Exercise instructions: Your output must consist of the records printed verbatim, with the pictures excluded.

(Records contained in a dataset)
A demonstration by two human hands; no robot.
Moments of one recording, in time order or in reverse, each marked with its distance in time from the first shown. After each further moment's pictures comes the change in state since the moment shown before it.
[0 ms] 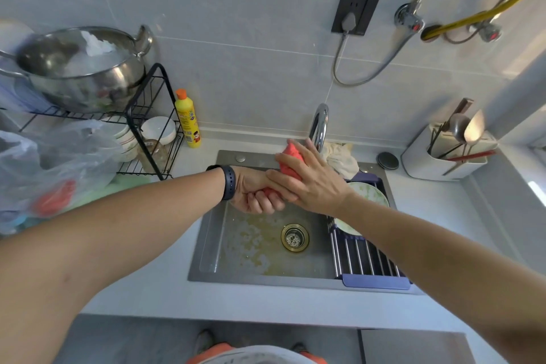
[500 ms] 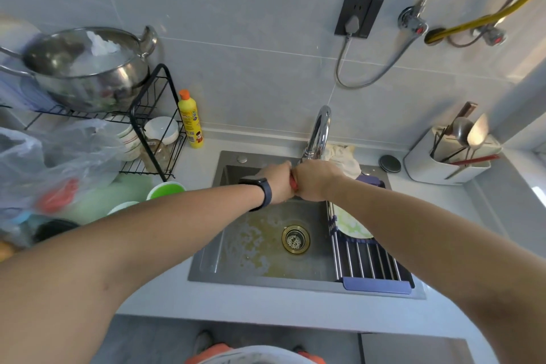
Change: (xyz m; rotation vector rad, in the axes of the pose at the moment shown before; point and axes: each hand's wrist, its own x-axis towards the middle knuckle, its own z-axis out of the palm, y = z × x) left_hand 0.044 0.009 0.024 1.007 1.113 0.233; right_hand 0.042 0.007 -0.010 0.047 -0.992 0.553
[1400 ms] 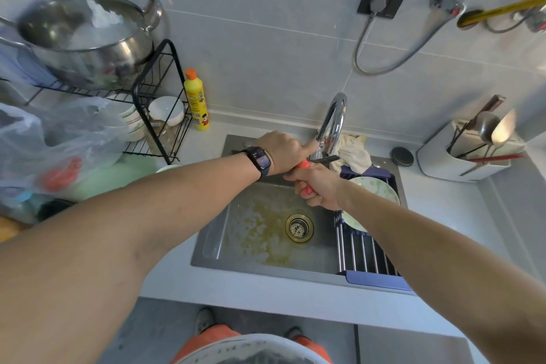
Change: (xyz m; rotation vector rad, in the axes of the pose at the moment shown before) left_hand 0.032 -0.021 -0.027 0.761 0.215 0.475; right_hand 0.013 -0.001 0.045 1.748 -0.373 0.290
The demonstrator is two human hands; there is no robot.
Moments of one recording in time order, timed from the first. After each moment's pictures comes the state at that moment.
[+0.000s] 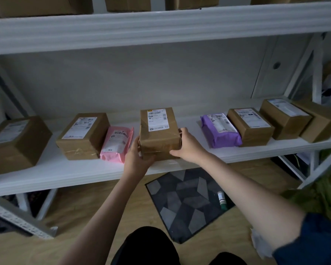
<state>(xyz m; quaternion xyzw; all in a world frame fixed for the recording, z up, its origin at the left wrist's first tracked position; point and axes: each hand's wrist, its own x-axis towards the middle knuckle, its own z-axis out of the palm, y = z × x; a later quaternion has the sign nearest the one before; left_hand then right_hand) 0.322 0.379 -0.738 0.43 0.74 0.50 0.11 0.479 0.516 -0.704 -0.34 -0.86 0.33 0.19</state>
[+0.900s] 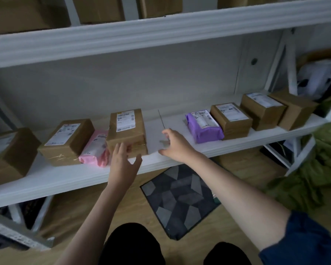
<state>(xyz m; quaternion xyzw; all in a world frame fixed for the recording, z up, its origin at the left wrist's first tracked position) 0.355 0.345 -0.710 0.47 0.78 0.40 -0.03 0.504 0.498 -0.695 -0.34 -0.86 0.31 0.21</state>
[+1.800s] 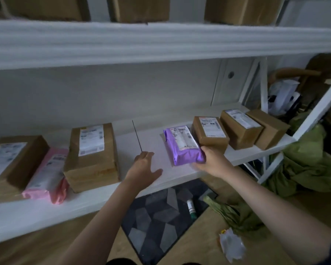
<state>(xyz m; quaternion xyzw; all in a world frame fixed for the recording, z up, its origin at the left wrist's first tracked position) 0.390 0.509 -0.734 0.61 0.75 0.22 0.12 0.638 0.614 -0.705 -0.48 -0.84 0.21 0.14</state>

Result of this task:
A demonstration by two human hands; no robot.
Moments of one recording, in time order or in reverse, each marked with its distance in time from the first shown. After each further moment's pictures comes the change in state since the moment shown before it.
[0 ms] 
[500 ms] 
Change: (xyz m; rotation vector rad, in the axes of the pose at the moment shown before; point and axes: each hand's wrist, its own x-axis towards the middle knuckle, its own z-axis out of the palm, y = z × x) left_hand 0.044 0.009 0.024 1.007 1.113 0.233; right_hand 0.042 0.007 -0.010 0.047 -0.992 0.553
[1400 ms] 
Change: (xyz m; rotation vector rad, in the axes of the pose at the moment shown before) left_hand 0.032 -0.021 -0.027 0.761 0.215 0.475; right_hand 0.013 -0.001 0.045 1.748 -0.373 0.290
The demonstrator is two human hands; there is no robot.
Moments of one recording in time order, timed from the first. After each moment's pictures comes the state at that moment.
[+0.000s] 
<state>(xyz m; quaternion xyzw; all in a world frame fixed for the recording, z up, its origin at the left wrist's first tracked position; point and axes: each hand's wrist, its own x-axis towards the middle knuckle, its own z-axis out of the palm, y = z × x; a later quaternion has the sign nearest the one before; left_hand then right_hand) 0.322 0.379 -0.738 0.43 0.74 0.50 0.11 0.479 0.516 -0.704 -0.34 -0.86 0.33 0.19</state>
[+0.900s] 
<state>(xyz m; quaternion xyzw; all in a world frame fixed for the recording, z up, its origin at the left wrist's first tracked position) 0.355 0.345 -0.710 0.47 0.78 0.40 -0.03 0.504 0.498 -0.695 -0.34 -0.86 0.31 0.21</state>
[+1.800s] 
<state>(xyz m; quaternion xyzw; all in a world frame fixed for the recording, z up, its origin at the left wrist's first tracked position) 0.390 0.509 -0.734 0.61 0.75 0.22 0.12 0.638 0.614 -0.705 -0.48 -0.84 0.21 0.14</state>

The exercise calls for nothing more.